Make these directories:

  • /export
  • /export/61 ( or 53, or something representative of your AIX version)

Make these filesystems:

  • /export/61/lpp_6100-01-07
  • /export/61/spot_6100-01-07
  • /export/mksysb

The lpp filesystem will be the lppsource for AIX 6.1 TL1 SP7, and the spot filesystem will be the coresponding spot.

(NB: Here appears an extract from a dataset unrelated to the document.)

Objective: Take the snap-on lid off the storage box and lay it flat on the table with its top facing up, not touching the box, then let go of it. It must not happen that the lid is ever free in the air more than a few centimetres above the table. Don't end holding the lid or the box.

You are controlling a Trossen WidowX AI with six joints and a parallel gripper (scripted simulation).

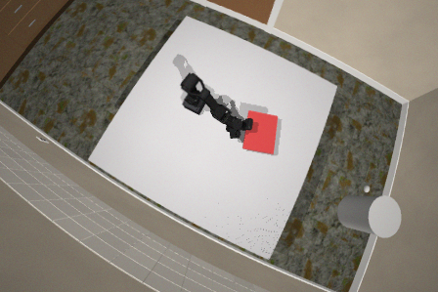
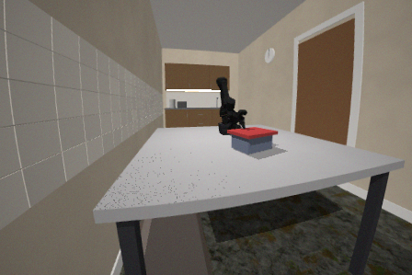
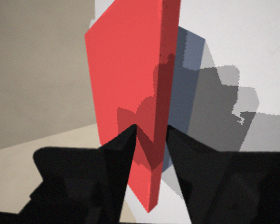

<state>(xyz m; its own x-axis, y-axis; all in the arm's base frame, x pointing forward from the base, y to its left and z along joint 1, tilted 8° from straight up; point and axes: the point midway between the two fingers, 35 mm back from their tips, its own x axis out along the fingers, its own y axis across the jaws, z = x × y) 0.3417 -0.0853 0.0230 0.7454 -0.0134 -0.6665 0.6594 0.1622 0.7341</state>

For AIX 6.1, the lppsource is about 4G and the spot is about 600M.  The mksysb directory is good for customized base install images and mksysb images.

Initialize the NIM master:

smitty nim

Configure the NIM Environment / Advanced Configuration / Initialize the NIM Master Only

Network name:  something like 192_168_1

Primary Network Install Interface: enX

I also let the clients register themselves, it’s just easier that way.

Create the lppsource:

Insert DVD 1

smitty bffcreate

input device: /dev/cd0

directory for storing software: /export/61/lpp_6100-01-07

extend filesystems: yes

process multiple volumes: yes

You’ll be prompted to change DVDs.

Define to lppsource to NIM:

smitty nim

Configure the NIM Environment / Advanced Configuration / Create Basic Installation Resources /  Create a New LPP_SOURCE Only

Resource SERVER: master

LPP_SOURCE Name: lpp_6100-01-07

LPP_SOURCE Directory: /export/61/lpp_6100-01-07

Create new filesystem for LPP_SOURCE: no

Make the SPOT:

smitty nim

Configure the NIM Environment / Advanced Configuration / Create Basic Installation Resources /  Create a New SPOT Only

Resource SERVER: master

Input device: hit F4 and select your lppsource

SPOT Name: spot_6100-01-07

SPOT Directory: /export/61

Create new filesystem for SPOT: no

And, that’s about it.  Just register your clients. I don’t use a hardware address, I just populate the IP.  I also use nimsh instead of rsh.  Nimsh is the newer protocol, and doesn’t require you to setup a .rhosts file on every client.